ADVICE: How women can protect their finances during the pandemic

Australia’s gender equality gap is expected to worsen during and following the coronavirus pandemic, leaving women with greater financial risks than their male counterparts. In this interview, Natasha Janssens, who came to Australia as a refugee at 18 years old and now runs Women With Cents, shares what the risks are for women and what they can do today to protect their long-term finances.

  • The pandemic has led some to believe we’re gearing up for a mum-cession. Do you agree with this?

The statistics so far certainly do indicate that women are at greater risk of job loss, in large part due to being over-represented in part-time and casual roles that are at higher risk of being retrenched. Our own surveys in the Women with Cents community do indicate that in two-parent households it is generally the mum who is juggling work and homeschooling responsibilities while in many cases dad carries on work as usual. Not to say that this is men’s fault by any means but it definitely points to systemic and cultural issues that need to be addressed.

  • What are the financial pitfalls women commonly come across that have been further exacerbated by the pandemic? 

In general terms, women tend to on average earn less than men, which results in women having a reduced capacity to save as well as having less super for retirement (currently women retire with about 32% less super than men). Women are more represented in casual and part-time employment, and take career breaks in order to start a family and care for sick and elderly relatives. This compromises their financial independence and ability to earn their own income, as well as placing them at greater risk of financial abuse by their spouse.

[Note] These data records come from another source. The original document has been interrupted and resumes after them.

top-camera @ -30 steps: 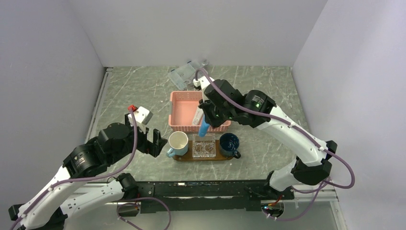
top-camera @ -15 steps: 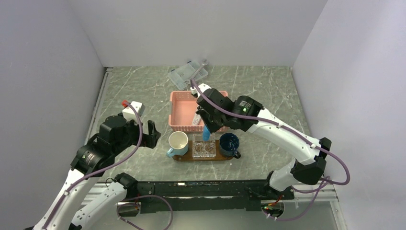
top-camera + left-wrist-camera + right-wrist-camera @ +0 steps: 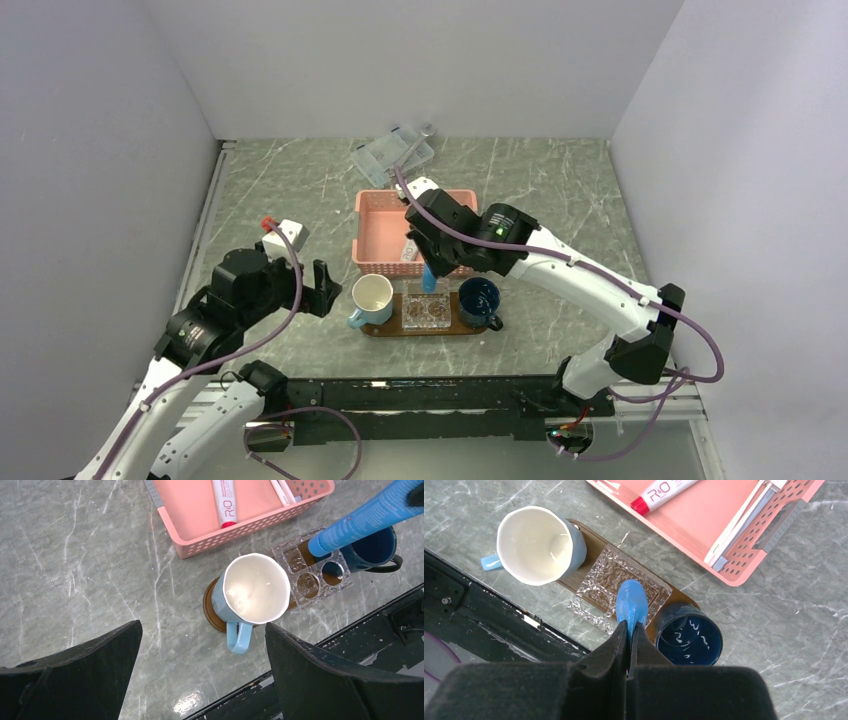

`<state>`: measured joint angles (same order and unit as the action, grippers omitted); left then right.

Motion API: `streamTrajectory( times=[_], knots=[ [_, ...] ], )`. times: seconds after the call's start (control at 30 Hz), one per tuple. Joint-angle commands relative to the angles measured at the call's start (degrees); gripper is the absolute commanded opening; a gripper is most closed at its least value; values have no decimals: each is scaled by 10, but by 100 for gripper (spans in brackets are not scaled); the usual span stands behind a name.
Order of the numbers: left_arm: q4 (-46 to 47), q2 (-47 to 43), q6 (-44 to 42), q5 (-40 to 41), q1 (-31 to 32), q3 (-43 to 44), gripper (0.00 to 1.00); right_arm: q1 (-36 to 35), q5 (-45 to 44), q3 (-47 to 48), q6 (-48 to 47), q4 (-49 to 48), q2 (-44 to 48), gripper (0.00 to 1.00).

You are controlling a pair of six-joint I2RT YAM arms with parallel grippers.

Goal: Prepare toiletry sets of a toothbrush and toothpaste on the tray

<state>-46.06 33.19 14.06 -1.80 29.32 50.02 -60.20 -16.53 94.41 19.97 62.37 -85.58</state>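
Note:
My right gripper is shut on the flat end of a bright blue toothpaste tube. The tube hangs cap down over a clear slotted holder on the dark-brown tray. A slim white toothbrush lies in the pink basket. My left gripper stands open over bare table, left of the tray, holding nothing.
On the tray, a light-blue mug stands left of the holder and a dark-blue mug right of it. A white tube with a red cap lies in the basket. A clear plastic box sits at the back.
The right arm has carried the blue tube from over the basket's front edge down toward the holder on the tray. The left arm has swung back and left, still open.

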Motion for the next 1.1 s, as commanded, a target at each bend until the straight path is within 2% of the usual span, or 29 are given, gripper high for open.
streamTrajectory(
  times=[0.0, 0.6, 1.07],
  knots=[
    [40, -11, -12, -22, -3, -7, 99, -3, -24, -3, 9, -35, -1, 0],
    [52, -29, -11, -26, -3, -28, 99, -4, -32, -45, 15, -51, -9, 0],
    [57, -30, -9, -28, -3, -34, 99, -11, -38, -132, 39, -117, 36, 0]
  ],
)
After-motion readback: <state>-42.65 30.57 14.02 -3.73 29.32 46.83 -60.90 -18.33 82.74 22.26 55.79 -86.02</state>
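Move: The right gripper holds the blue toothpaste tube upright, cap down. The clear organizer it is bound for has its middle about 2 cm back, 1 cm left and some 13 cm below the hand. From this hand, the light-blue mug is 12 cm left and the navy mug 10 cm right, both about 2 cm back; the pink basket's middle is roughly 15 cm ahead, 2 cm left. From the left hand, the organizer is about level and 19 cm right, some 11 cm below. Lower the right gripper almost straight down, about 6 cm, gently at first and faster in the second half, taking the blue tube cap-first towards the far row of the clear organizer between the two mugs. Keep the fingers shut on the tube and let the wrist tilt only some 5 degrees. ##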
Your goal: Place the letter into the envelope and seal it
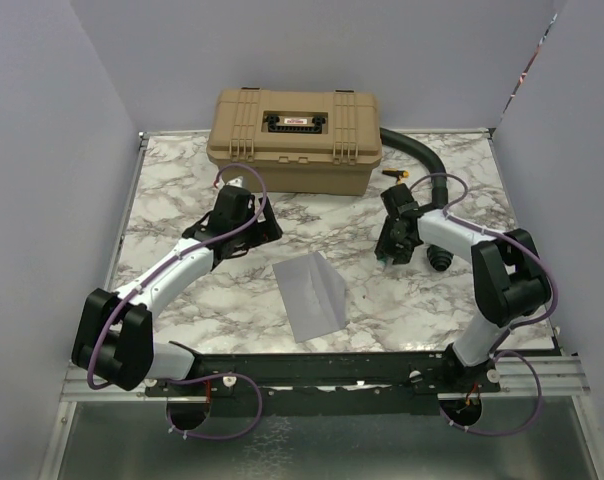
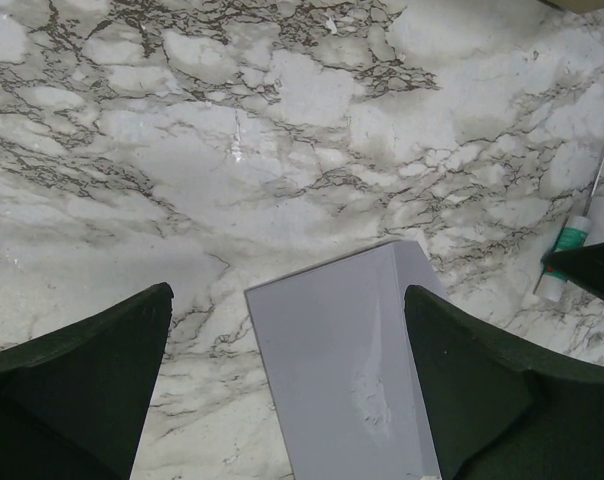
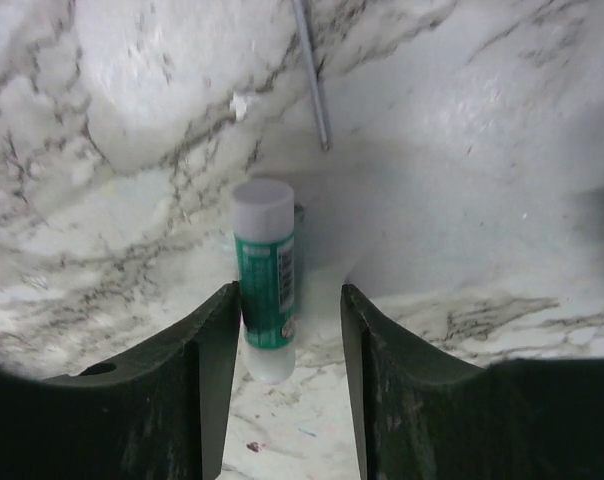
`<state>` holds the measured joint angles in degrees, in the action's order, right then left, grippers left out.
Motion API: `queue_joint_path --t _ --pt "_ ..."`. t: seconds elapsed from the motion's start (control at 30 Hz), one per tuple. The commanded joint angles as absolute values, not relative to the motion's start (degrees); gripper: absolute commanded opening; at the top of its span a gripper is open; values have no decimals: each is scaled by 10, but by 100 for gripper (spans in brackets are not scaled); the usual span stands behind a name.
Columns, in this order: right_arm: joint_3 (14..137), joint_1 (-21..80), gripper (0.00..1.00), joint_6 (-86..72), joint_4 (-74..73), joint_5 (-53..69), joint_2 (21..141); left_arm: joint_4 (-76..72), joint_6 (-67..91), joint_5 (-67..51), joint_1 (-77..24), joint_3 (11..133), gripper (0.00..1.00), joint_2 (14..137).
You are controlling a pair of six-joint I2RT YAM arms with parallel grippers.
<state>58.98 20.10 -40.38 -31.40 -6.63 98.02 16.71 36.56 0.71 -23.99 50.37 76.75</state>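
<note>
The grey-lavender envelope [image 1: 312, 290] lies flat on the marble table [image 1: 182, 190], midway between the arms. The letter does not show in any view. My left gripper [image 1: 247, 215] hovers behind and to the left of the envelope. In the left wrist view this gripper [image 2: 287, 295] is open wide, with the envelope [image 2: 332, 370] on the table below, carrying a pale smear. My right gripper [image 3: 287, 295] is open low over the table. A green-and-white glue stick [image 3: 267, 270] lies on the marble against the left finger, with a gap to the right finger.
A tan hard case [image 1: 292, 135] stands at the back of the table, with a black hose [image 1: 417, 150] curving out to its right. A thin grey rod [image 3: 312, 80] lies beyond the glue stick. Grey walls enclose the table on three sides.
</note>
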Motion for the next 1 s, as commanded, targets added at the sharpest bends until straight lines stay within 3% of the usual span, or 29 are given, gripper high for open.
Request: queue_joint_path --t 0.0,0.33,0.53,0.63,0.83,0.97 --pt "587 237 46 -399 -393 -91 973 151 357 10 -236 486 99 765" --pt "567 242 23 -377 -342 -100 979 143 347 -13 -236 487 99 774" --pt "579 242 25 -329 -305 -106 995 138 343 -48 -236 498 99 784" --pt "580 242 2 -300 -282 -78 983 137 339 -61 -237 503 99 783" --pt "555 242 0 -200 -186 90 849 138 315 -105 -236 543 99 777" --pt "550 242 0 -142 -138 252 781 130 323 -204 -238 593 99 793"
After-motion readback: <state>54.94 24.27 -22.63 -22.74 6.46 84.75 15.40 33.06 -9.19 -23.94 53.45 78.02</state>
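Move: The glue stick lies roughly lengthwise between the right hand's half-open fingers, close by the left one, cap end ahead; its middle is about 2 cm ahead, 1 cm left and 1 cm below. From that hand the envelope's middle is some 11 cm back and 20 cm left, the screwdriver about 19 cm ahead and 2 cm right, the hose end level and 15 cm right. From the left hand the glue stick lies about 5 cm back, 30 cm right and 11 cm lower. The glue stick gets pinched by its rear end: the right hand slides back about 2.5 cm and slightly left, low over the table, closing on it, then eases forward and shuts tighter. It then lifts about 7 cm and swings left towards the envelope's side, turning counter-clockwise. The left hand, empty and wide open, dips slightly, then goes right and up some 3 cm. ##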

All of these factors are currently being exacerbated by the pandemic. For example, 14% of women who have so far accessed their super due to COVID have emptied their super accounts. When you consider that women are currently retiring with 32% less super than men – emptying their super accounts, reducing work hours or job loss are only going to contribute to widening that gap, unless we take corrective measures to do something about it.

  • How can women facing these challenges overcome them? 

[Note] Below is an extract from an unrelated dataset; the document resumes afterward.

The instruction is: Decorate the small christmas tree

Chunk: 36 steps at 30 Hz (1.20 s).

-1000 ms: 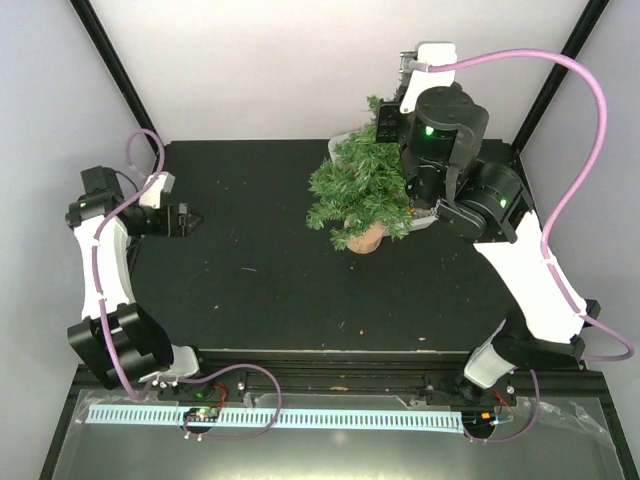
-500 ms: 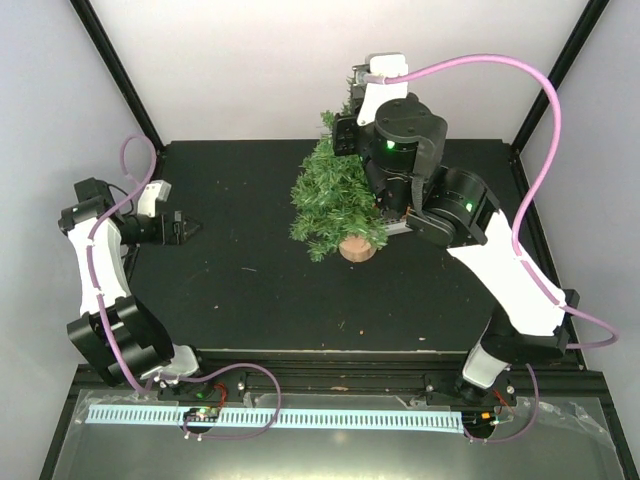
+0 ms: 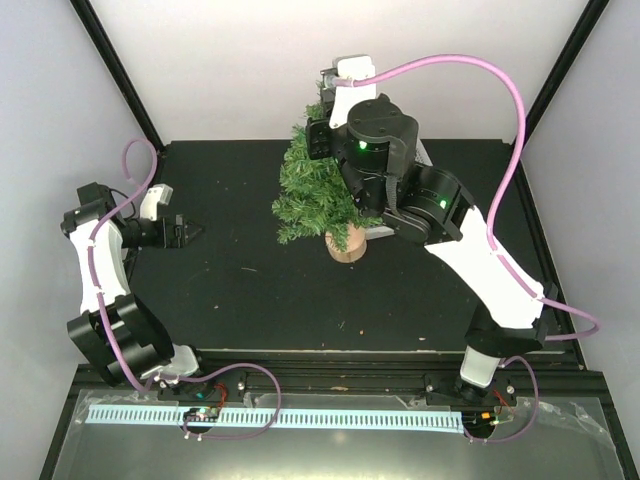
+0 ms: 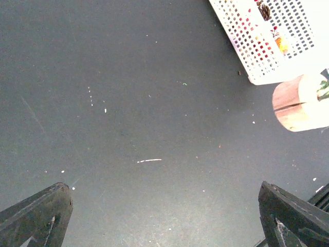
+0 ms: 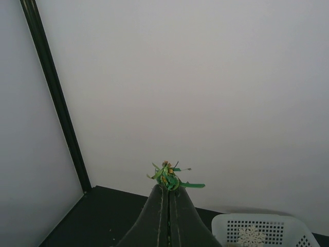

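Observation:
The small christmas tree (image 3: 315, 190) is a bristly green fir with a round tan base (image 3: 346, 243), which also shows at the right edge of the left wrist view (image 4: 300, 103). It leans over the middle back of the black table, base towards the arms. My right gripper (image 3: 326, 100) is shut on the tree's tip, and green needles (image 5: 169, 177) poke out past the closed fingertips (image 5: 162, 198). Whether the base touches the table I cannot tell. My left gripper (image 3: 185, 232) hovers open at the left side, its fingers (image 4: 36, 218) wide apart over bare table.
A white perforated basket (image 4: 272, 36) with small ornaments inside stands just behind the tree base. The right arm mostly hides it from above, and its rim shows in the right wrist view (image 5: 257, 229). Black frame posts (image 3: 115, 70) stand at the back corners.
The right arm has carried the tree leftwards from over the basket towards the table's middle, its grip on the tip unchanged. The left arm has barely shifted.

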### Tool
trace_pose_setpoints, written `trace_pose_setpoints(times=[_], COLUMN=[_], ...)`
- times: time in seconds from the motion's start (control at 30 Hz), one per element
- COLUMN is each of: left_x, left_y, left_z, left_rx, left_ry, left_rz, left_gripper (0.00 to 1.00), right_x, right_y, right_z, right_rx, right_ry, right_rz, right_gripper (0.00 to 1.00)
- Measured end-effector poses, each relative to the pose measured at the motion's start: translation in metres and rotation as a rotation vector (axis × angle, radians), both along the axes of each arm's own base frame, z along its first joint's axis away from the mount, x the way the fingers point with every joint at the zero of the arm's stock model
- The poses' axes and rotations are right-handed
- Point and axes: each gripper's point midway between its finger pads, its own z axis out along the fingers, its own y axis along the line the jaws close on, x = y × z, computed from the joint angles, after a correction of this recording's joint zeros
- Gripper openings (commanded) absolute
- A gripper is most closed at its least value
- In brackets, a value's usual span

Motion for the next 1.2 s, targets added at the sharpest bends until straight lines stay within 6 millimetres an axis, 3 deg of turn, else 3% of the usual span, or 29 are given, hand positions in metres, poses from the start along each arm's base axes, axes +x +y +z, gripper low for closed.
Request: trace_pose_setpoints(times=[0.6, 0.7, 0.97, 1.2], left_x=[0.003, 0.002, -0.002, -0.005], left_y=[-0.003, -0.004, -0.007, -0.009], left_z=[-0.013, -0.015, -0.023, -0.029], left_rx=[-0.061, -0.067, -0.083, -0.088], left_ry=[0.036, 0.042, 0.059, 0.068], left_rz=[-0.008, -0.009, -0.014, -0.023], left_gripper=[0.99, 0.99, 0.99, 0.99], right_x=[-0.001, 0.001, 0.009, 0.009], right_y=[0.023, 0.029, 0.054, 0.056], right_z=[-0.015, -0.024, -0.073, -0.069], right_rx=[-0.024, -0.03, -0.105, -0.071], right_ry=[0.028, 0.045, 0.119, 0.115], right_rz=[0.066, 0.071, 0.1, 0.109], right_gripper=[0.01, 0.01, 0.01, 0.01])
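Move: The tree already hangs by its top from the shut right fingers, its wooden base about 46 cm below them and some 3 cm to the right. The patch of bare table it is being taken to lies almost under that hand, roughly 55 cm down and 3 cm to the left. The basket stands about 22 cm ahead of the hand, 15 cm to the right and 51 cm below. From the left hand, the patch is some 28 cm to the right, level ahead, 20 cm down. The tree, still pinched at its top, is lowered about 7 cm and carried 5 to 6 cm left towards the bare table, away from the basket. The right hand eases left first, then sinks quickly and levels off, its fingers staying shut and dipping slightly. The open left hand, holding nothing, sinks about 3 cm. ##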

By becoming aware of the challenges and risks and taking proactive steps. For example, exhausting all other avenues of financial support prior to accessing the second tranche of super withdrawals. Networking and building their negotiation skills in order to bridge the pay gap and make sure they are being paid what they are worth. Becoming aware of the signs of financial abuse and reaching out for help and support. Making a conscious effort to push back on outdated social norms and working with their spouse to make sure that they are sharing the parental and mental load more evenly so that women and mothers aren’t the only ones reducing their hours and taking a step back from their careers in order to manage caring responsibilities during COVID. 

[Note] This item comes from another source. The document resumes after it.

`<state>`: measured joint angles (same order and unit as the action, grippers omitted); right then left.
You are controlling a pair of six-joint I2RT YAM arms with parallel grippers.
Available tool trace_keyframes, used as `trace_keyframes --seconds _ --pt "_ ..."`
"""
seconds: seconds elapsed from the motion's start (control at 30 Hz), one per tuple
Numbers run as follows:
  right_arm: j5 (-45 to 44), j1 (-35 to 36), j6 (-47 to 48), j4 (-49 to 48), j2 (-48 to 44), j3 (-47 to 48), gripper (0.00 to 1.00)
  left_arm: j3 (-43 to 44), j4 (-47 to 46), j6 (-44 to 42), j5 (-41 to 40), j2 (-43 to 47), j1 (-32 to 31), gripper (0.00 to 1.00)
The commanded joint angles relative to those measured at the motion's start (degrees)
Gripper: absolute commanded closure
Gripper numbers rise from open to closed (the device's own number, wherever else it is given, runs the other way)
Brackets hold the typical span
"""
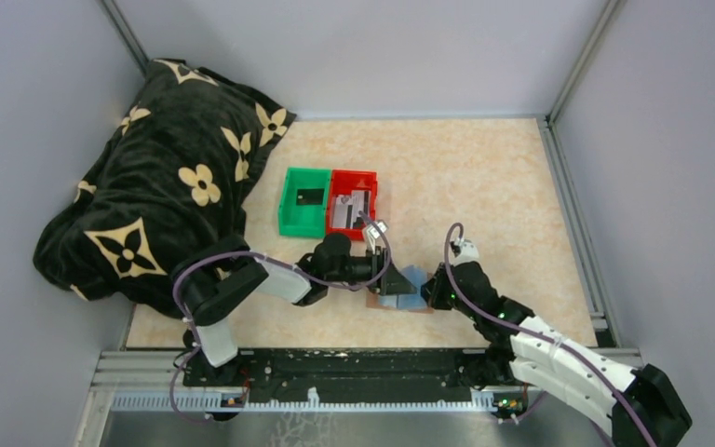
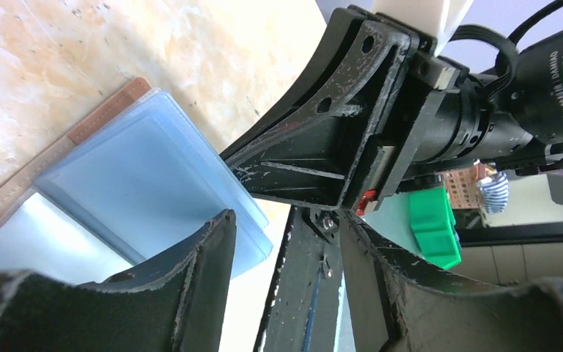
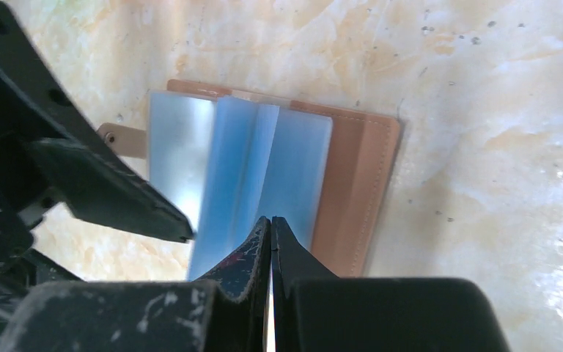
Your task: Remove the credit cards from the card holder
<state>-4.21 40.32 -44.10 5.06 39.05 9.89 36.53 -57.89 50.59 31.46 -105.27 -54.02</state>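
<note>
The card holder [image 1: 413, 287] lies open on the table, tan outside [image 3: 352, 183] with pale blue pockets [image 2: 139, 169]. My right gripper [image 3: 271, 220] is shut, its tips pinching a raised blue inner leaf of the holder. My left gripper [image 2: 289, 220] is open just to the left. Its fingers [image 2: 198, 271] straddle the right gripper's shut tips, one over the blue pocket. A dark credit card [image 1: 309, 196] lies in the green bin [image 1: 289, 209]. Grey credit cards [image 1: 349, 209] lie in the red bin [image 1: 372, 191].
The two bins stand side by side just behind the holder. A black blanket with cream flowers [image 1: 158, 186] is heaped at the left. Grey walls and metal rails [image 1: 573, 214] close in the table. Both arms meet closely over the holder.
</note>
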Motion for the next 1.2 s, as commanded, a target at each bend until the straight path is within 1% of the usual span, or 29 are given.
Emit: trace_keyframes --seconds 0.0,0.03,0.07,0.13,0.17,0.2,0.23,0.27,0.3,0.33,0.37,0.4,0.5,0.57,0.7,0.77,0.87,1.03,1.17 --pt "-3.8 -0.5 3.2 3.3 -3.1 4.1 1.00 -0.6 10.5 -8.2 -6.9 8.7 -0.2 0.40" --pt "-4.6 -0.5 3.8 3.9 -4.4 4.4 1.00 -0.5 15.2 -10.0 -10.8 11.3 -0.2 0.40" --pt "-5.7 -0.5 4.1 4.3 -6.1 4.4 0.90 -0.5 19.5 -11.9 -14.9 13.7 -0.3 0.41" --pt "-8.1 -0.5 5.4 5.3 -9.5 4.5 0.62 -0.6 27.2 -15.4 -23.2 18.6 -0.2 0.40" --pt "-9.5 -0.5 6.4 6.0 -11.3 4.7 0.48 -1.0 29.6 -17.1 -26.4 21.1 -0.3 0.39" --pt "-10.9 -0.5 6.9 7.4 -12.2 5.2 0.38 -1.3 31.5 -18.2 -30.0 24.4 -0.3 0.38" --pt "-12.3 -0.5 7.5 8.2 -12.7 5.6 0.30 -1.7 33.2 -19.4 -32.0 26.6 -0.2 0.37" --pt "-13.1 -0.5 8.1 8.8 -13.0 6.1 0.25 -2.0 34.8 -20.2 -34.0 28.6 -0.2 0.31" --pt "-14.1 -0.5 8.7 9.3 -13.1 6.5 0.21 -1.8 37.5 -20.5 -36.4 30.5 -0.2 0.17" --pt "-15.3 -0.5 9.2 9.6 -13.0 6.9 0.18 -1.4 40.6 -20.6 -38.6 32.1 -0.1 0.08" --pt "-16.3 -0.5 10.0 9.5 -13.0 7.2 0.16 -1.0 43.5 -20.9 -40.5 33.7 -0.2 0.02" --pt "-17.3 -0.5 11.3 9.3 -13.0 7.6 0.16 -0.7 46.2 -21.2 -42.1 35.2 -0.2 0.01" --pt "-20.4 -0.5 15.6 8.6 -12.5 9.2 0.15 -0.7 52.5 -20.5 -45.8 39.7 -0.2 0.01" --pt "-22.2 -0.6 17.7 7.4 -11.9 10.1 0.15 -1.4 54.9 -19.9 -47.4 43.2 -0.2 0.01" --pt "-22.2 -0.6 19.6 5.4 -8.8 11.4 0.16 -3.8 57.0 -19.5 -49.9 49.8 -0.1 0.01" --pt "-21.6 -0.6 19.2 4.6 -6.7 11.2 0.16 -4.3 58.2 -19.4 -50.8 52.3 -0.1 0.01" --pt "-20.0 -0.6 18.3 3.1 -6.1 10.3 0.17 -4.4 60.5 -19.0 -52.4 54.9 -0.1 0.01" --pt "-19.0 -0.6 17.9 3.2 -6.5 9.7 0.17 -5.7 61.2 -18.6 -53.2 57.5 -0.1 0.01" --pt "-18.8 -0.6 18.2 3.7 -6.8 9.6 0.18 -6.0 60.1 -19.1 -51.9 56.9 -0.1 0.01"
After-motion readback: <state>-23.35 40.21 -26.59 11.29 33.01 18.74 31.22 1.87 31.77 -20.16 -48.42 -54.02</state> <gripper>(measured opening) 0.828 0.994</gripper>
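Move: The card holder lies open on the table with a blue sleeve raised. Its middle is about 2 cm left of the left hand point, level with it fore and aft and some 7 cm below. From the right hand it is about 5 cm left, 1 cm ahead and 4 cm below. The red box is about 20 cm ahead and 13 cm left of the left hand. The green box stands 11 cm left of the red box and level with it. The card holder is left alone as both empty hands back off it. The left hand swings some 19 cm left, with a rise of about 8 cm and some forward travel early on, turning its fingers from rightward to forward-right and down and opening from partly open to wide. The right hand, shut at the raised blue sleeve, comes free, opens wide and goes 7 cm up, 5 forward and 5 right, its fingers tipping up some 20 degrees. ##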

  • What do women need to be doing financially during this time to prepare for 2021 and beyond?

Doing everything possible to build up their emergency savings buffer in preparation for the recession that is to come – this could mean taking on extra work while it is still available, shopping around for a better deal on their bills, selling the second family car and any other items that they can go without, but taking action swiftly and aggressively in the short term.

Long term – Networking and diversifying their skill set in order to preserve their ability to maintain employment – there are many courses on offer at the moment at a heavy discount or for free.

If staying at home, taking advantage of super contribution splitting with their spouse so that they are sharing the full pay package evenly not just splitting the take-home pay. Preserving the insurances they have including those held in super so that they are well protected in the event of a perfect financial storm. Taking proactive measures to grow their money and wealth long term rather than taking the passive approach – it may have worked during times of economic growth, but the same can’t be said for navigating a recession.


About the expert

Natasha is the author of Wonder Woman’s Guide to Money and an award-winning finance broker and money coach. Her passion for education and helping others led her to start Women with Cents – an online community dedicated to empowering Australian women through education. Natasha is on a mission to ensure that all Australian women have access to professional financial advice, regardless of their age, income or circumstances.


Image description: Natasha is sitting on a black, leather lounge chair with her legs crossed. Her feet are on the lounge, with her black high heels on the floor. She wears a pink blazer, white top and blue jeans.